Common Metadata will be used for all log messages, automatically setting a correlation id and wrapping the logger into a logger implementation, that tracks the current common metadata for the context.
Logger Implementation
export interface Logger { extendMeta(meta: Record<string, unknown>): Logger; childWithMeta(meta: Record<string, unknown>): Logger; error(message: string, optionalParams?: Record<string, unknown>): void; errorWith(message: string, key: string, data: unknown): void; errorException(error: unknown, optionalParams?: Record<string, unknown>): void; errorExceptionWithMessage( message: string, exception: unknown, optionalParams?: Record<string, unknown> ): void; warn(message: string, optionalParams?: Record<string, unknown>): void; warnWith(message: string, key: string, data: unknown): void; info(message: string, optionalParams?: Record<string, unknown>): void; infoWith(message: string, key: string, data: unknown): void; debug(message: string, optionalParams?: Record<string, unknown>): void; } export class LoggerImpl implements Logger { constructor( private logger: WinstonLogger, private metadata: Record<string, any> = {} ) { this.logger = logger; this.metadata = metadata; } // will create a new child logger with additional meta childWithMeta(meta: Record<string, unknown> = {}): Logger { const newMeta = { ...this.metadata, ...meta }; const childLogger = childLoggerFactory(this.logger, newMeta); return new LoggerImpl(childLogger, newMeta); } // will extend the current logger with metadata extendMeta(meta: Record<string, unknown> = {}): Logger { this.metadata = { ...this.metadata, ...meta }; this.logger = childLoggerFactory(this.logger, this.metadata); return this; }
Every 'info', 'warn', etc. message provides a second 'optionalParams' record where you can pass metadata relevant for this single log message. E.g. you sent a webrequest and you want to log the result status code.
At some place you might generate additional metadata, such as once created an asset you get an assetID. The extendMeta function will take this new meta and all further requests will log this assetID.
In branch out situations or in loop processing it makes sense to create a new child logger based on the current logger. Imagine you have initialized a logger and then you want to batch process Kafka events. You can create a child logger with an own metadata context based on the current logger. See image 1.
Where do I create my logger?
Generally you will create it in the outermost layer. In our case we have written a decorator which wraps the lambda call, initializes the logger with basic metadata and catches unhandled exceptions. So every exception keeps the common metadata. The logger is handed over to each inner layers of the function. In case of Kotlin/Java you could use a the logger factory to inject a logger for your context. In the example below you see how the logger gets more specific over time. Imagine you are handling Kafka records. For each record you are processing you create a new child logger setting common metadata such as an asset Id.

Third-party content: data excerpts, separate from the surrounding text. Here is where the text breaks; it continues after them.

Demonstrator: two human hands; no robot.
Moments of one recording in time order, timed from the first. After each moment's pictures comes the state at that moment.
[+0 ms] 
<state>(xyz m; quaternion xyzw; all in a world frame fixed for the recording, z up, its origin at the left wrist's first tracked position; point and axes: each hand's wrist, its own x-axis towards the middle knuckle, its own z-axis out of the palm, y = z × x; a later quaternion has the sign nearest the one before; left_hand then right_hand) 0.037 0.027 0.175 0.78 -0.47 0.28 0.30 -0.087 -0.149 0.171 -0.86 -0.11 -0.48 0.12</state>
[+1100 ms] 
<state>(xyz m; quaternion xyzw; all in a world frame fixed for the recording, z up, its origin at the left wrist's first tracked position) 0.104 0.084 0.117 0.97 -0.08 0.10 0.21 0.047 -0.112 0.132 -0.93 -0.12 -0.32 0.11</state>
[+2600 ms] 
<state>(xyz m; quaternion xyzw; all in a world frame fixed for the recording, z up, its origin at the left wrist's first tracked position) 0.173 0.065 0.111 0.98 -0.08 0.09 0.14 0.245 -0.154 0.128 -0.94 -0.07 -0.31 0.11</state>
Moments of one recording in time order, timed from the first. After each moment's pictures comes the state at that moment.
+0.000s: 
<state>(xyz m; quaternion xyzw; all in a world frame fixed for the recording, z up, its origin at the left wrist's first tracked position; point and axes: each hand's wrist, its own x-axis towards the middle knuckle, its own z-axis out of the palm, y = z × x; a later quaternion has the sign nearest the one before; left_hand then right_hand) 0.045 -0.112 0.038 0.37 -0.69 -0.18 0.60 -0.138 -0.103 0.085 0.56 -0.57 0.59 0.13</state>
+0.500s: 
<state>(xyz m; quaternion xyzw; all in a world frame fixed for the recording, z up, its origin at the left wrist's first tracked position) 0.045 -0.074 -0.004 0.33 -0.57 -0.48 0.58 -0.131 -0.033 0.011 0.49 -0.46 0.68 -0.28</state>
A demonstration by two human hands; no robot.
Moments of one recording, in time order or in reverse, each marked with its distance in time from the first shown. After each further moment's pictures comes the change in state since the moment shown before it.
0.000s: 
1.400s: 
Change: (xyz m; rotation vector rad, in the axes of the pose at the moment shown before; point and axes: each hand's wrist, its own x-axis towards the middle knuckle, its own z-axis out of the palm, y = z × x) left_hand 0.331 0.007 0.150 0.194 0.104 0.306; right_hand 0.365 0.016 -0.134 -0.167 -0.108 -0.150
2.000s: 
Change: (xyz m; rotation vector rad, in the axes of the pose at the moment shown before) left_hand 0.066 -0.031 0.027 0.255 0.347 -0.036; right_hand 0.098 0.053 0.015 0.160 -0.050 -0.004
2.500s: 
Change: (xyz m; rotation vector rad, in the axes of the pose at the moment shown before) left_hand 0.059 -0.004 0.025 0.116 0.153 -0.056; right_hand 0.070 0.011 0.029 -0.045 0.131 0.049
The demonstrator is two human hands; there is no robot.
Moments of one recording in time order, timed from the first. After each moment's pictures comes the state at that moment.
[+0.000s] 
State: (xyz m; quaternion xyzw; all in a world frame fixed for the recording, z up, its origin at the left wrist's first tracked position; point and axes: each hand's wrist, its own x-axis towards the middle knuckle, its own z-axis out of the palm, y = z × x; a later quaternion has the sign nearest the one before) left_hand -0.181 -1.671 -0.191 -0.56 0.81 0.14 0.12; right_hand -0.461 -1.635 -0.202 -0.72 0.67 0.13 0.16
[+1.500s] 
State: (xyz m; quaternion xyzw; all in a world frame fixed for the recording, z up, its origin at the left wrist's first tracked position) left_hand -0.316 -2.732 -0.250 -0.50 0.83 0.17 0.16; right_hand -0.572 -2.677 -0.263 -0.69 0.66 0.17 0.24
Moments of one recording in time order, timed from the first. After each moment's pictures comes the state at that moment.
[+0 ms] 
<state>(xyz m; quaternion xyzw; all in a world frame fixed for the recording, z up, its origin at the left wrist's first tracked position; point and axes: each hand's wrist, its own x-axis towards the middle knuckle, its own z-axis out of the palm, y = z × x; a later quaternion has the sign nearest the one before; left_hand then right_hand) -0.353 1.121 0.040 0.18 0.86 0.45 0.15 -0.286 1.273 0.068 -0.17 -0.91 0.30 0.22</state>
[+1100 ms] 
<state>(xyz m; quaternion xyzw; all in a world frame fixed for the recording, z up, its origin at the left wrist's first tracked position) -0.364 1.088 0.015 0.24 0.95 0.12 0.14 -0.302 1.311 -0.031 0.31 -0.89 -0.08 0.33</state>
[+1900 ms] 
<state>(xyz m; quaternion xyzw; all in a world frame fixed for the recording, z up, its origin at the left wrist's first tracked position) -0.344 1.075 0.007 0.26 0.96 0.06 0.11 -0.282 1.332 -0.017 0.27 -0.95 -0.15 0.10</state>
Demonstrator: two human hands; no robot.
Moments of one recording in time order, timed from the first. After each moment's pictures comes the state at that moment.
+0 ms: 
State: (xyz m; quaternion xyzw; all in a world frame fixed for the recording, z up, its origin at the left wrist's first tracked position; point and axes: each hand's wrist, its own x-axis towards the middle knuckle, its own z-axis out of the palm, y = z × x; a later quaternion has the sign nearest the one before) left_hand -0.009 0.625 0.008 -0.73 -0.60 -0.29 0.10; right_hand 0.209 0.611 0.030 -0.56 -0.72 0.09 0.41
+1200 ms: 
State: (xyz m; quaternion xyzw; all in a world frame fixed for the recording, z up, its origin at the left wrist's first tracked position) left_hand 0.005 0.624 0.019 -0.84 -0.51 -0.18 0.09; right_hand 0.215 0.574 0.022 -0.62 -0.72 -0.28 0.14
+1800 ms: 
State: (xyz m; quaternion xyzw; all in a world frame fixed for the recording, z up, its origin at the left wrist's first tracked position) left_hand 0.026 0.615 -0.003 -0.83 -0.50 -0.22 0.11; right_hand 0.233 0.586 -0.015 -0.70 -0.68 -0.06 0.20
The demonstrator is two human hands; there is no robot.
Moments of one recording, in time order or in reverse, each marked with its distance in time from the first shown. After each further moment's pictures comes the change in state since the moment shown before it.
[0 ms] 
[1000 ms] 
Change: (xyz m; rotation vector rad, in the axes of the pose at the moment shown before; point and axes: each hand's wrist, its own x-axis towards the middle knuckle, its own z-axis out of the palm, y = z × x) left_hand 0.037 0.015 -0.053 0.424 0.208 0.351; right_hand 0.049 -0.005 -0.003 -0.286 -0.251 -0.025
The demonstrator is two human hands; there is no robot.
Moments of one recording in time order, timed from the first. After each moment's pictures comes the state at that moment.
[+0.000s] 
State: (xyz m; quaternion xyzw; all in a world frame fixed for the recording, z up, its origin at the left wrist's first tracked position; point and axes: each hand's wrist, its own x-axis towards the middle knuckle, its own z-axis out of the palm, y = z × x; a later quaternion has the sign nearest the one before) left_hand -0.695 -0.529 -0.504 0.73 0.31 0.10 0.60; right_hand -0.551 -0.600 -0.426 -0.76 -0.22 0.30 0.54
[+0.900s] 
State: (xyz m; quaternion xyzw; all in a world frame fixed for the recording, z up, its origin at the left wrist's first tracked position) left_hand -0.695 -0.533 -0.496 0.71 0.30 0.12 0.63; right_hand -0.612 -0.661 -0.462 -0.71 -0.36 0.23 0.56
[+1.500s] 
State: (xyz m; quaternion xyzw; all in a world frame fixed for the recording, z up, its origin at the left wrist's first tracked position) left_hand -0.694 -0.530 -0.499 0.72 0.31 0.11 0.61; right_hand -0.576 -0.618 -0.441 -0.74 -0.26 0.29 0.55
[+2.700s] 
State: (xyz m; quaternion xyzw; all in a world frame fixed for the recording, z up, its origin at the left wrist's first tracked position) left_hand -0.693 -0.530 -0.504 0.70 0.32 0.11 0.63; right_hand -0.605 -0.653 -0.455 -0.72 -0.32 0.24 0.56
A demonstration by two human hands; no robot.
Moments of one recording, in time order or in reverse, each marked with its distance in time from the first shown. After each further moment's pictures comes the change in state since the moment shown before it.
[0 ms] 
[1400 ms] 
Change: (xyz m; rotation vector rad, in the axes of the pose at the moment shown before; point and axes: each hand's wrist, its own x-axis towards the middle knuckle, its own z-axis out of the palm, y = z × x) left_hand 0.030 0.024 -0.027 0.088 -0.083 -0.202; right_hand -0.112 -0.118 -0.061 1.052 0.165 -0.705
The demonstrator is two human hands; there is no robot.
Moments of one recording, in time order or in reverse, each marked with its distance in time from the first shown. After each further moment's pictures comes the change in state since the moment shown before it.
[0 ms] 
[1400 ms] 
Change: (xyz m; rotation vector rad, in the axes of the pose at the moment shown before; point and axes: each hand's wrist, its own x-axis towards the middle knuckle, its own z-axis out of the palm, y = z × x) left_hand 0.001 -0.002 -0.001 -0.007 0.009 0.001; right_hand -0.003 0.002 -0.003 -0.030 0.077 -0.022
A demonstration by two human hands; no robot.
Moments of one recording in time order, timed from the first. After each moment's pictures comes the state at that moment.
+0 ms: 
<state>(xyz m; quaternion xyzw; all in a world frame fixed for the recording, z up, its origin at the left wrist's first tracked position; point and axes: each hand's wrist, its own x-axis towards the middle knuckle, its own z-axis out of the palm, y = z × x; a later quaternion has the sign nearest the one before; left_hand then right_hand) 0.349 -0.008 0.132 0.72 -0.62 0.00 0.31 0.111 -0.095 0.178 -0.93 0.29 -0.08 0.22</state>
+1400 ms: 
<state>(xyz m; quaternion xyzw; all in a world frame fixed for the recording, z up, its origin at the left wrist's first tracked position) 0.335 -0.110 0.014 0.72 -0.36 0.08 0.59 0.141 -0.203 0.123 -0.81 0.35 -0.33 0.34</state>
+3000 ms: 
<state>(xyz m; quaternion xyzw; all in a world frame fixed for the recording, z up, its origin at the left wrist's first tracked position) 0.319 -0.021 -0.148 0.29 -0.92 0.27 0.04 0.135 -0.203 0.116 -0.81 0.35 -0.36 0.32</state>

Any unhandled exception will be processed in the log decorator and you still keep the basic log context of the topmost logger such as correlation id which helps to allocate the context for a logged exception (e.g. give me all log statements related to this error message).
Catch up
In this post we have compared structured logging with 'console.log'. If you are using a cloud environment connected to your observability environment, your functions are small and correlation of log messages is not a requirement, 'console.log' might suffice. In more complex scenarios, where you write multiple messages per second and log messages are correlated as they span multiple workflow steps, structured logging is a better option.
Using this approach we were able to span an end 2 end dashboard over multiple independent services and applications in our value stream to visualize most important steps an entity will go through.